▶ **Work request**
Lines before the one containing "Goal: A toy" are to be skipped; reproduce that line and the rest of the records below exactly.

▶ **Information shown**
━━━━━━━━

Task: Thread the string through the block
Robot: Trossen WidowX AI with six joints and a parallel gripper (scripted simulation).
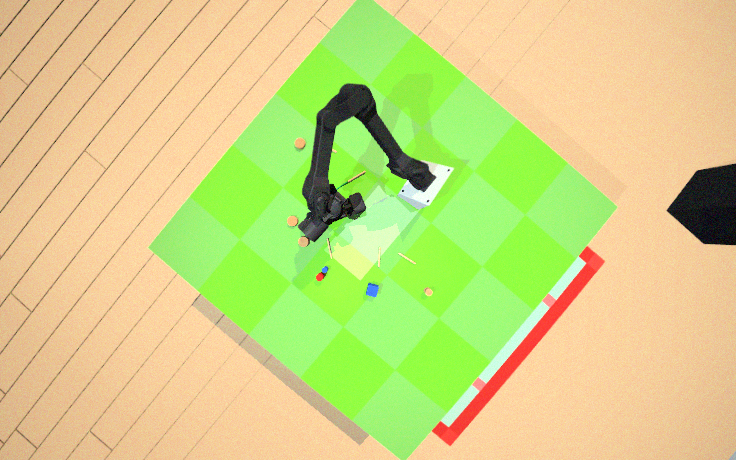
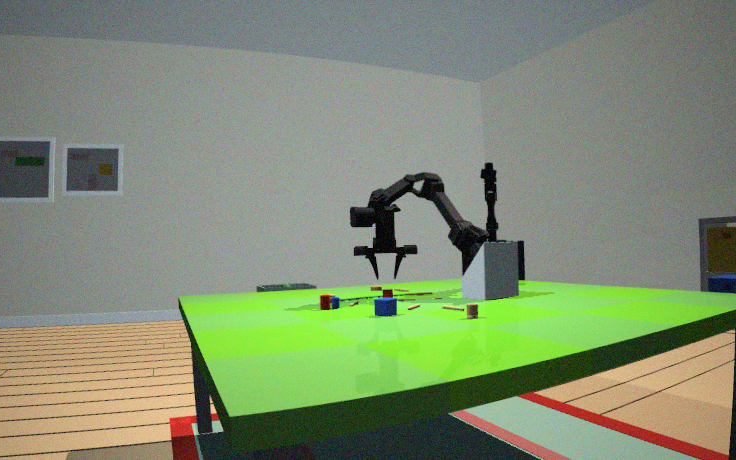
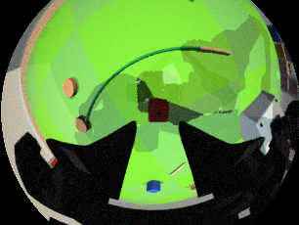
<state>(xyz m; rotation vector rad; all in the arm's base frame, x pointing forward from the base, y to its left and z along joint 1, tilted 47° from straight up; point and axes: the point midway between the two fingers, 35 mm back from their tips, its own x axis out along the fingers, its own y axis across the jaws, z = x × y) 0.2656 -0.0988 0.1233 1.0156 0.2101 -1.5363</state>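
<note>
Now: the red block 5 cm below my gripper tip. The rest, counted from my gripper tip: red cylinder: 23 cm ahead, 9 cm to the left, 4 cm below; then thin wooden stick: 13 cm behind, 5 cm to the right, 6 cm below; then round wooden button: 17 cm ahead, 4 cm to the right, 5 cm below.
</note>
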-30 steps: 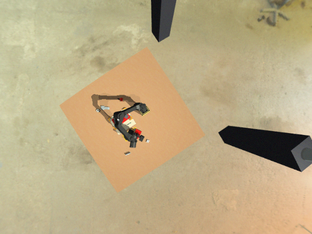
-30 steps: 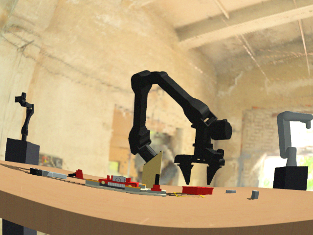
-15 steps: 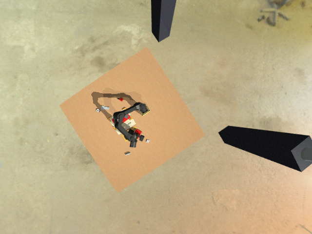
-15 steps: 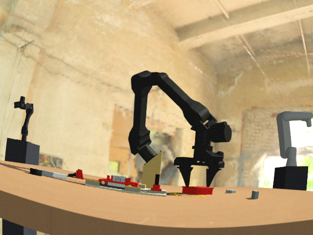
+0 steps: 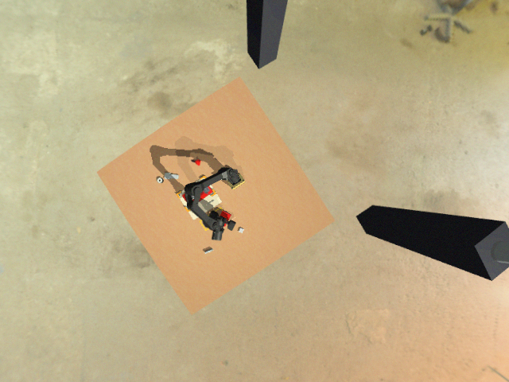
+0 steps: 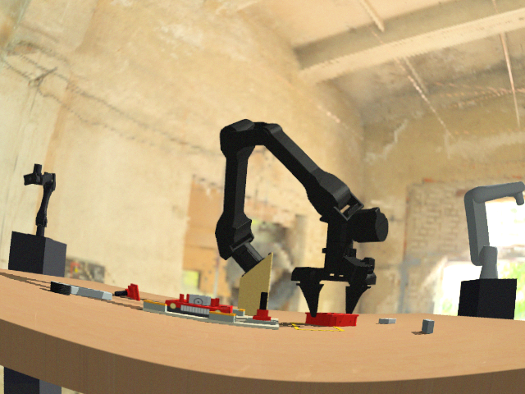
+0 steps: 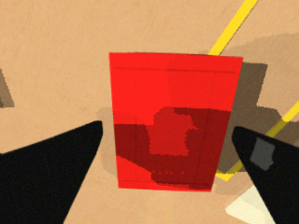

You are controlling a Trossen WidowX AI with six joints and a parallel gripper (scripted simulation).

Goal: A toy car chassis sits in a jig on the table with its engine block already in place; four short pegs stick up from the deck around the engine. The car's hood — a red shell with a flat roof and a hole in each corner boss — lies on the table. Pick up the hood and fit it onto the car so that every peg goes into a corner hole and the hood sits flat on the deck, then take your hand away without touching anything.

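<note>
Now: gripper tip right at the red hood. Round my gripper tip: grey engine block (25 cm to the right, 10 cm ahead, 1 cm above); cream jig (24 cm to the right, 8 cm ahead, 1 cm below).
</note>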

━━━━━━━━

▶ **Reply**
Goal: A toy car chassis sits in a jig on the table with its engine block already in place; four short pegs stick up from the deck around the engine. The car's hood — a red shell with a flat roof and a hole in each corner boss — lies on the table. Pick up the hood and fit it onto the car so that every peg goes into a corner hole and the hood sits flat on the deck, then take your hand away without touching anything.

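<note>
Now: gripper tip right at the red hood. Round my gripper tip: grey engine block (25 cm to the right, 10 cm ahead, 1 cm above); cream jig (24 cm to the right, 8 cm ahead, 1 cm below).
</note>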

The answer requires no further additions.